- Battle of Reggio (901): Part of the Muslim conquest of Sicily Arab–Byzantine wars
| Date | 10 June 901 |
| Location | Reggio Calabria |
| Result | Aghlabid victory |

Belligerents
- Aghlabid dynasty: Byzantine Empire

Commanders and leaders
- Abu 'l-Abbas Abdallah: Unknown

= Battle of Reggio (901) =

The Battle of Reggio was a military engagement between the Aghlabids and the Byzantines at the city of Reggio Calabria. The Aghlabids defeated the Byzantines and sacked Reggio, ending a Byzantine counterattack against Sicily.
==Background==
During the early years of the 10th century, Sicily faced unrest during the Aghlabids. In 898, serious fighting broke out between the Arab and Berber factions in the Muslim Sicilian army. The Aghlabid ruler of Ifriqiya, Ibrahim II, gave the task to reunite Sicily to his son Abu 'l-Abbas Abdallah in August 900. The reasons for the conflict between the factions are unknown. The Berbers were based in Agrigento while the Arabs were in Palermo. Both parties send delegations to the Aghlabids for fealty. When negotiations failed, the Palermitans launched a failed attack. The Aghlabids besieged Palermo and took it on August 18, 900.
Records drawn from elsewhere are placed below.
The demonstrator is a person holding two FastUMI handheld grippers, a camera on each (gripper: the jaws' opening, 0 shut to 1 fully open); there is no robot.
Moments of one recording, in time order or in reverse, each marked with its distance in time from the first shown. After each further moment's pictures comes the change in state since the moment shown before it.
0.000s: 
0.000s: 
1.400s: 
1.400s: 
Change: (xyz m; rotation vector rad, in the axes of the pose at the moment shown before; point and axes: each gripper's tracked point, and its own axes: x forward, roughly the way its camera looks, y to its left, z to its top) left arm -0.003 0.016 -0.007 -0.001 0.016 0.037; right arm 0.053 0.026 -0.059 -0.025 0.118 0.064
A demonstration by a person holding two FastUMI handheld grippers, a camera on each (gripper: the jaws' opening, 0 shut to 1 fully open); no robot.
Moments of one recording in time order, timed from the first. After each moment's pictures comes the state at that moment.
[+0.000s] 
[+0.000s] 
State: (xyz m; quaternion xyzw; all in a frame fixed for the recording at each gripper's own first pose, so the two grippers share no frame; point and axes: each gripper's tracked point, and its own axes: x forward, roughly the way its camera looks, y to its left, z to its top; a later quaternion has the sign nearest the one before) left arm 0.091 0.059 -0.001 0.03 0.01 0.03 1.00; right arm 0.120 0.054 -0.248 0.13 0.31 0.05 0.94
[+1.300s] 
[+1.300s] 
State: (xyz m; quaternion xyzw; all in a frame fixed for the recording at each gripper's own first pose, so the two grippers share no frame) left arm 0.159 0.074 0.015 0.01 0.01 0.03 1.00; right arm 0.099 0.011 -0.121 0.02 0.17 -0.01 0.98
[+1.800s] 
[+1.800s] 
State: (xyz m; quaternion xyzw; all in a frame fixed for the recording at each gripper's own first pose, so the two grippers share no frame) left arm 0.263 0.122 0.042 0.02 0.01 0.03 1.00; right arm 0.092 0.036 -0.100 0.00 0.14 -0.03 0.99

The civil unrest in Sicily brought the attention of the Byzantines since many Sicilian families escaped to Byzantine territory. The Byzantines were determined to take advantage of these favorable circumstances. And indeed, a patrician was sent with an army to Taormina; large numbers of troops were concentrated at Reggio, and a fleet arrived from Constantinople headed towards Messina. The Aghlabids resumed their war against the Christians. In the same year, they marched against Taormina and Catania. Both attacks failed to bring any results.
==Battle==
In the next year, 901, the Aghlabids under Abu'l-Abbas marched towards Val Demone. At the same time, he received news of the extensive military preparations the Byzantines were making at Reggio, where large numbers of troops were assembled. He then lifted the attack on Demona and marched towards Messina, from where he quickly departed for Reggio with warships. There he arrived and found the army, which consisted of several Byzantine garrisons in southern Italy and Calabrians. There the Aghlabids entered into a fierce battle and defeated them. The Byzantine army panicked and the survirors retreated across the countryside. Afterwards, the Arabs assaulted Reggio unopposed on June 10th and began sacking the city, killing those who resisted, capturing large quantities of loot, including gold, silver, and goods. A large number of prisoners, numbering 15,000, were captured, including the city's archbishop. The victors loaded their ships with it.

==Aftermath==
Several neighboring cities sent gifts to Abu'l-Abbas, demonstrating their submission, requesting peace, and offering him a large sum of money as tribute. Initially, the Aghlabids wanted to settle in Reggio, but hearing of the Byzantine naval force in Messina, he sailed back. The Aghlabids defeated them and captured 30 of their ships.
==Sources==
- Alex Metcalfe (2009), The Muslims of Medieval Italy.

- Alexander Vasiliev (1968), Byzantium and the Arabs, Vol. 2: Political relations between Byzantines and Arabs during the Macedonian Dynasty (In French).

- Michele Amari (1854). Storia dei Musulmani di Sicilia, Vol II. (in Italian).

- Giovanni Fiore (1999), Della Calabria illustrata, Volume III.